-
Notifications
You must be signed in to change notification settings - Fork 561
Description
Describe the bug
Recently, we discovered a potential issue where duplicate operations are being produced from Deli. These duplicate operations are handled in Scriptorium but not in Scribe. The logic in Scribe checks for incremental sequence numbers, which fails in the presence of duplicate operations. Consequently, Scribe marks the document as corrupted.
Reason for duplicate ops
Duplicate operations occurred because the Deli system failed during checkpointing but successfully produced data to Kafka. The checkpoint contains the last processed sequence number, essential for preventing the reprocessing of operations.
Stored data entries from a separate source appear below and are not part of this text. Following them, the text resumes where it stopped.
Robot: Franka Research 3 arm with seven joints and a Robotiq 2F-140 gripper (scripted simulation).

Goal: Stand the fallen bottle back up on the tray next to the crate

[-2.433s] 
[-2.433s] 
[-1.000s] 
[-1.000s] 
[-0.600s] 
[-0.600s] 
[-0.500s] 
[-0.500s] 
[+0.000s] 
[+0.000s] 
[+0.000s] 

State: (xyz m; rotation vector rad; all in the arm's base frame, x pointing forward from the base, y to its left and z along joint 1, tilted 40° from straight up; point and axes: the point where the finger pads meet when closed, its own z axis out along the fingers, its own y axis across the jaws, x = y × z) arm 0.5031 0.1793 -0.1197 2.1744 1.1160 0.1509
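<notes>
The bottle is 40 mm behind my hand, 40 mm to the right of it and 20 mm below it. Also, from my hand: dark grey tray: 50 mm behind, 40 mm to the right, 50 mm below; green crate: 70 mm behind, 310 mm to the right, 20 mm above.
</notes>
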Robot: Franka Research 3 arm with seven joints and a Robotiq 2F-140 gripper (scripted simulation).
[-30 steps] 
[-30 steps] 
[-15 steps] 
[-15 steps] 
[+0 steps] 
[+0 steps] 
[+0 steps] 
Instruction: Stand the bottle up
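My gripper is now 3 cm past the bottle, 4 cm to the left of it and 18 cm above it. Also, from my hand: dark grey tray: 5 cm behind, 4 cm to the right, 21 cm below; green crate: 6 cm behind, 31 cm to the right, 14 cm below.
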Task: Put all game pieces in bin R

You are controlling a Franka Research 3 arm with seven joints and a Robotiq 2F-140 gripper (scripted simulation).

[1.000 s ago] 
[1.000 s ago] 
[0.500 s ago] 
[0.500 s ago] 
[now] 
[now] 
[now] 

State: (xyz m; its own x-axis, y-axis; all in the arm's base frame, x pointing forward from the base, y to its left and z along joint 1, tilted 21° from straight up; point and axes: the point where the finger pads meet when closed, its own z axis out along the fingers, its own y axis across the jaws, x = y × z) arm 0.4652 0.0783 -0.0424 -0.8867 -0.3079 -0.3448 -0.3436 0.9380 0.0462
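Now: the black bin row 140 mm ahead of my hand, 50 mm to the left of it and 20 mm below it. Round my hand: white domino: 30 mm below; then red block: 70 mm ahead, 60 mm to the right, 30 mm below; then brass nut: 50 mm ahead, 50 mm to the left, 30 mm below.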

Since the checkpointing failed, the last processed sequence number was not updated, causing Deli to reprocess operations that were already processed and produced to Kafka.
To Reproduce
Steps to reproduce the behavior:
- Deli service is crashed before checkpointing the state of document
- Which will result in reprocessing of ops and duplicate ops(deltas) are produced to kafka
- The document for which the duplicate ops were received is marked as corrupted
Expected behavior
Duplicate operations are always possible due to failure in checkpointing that cause reprocessing of operations. Therefore, it is essential for Scribe to have robust logic that can identify and handle these duplicate operations correctly. This would ensure that the document is not marked as corrupted erroneously. Implementing duplicate handling similar to Scriptorium would enhance the reliability and resilience of Service, preventing potential data corruption and ensuring consistent document processing.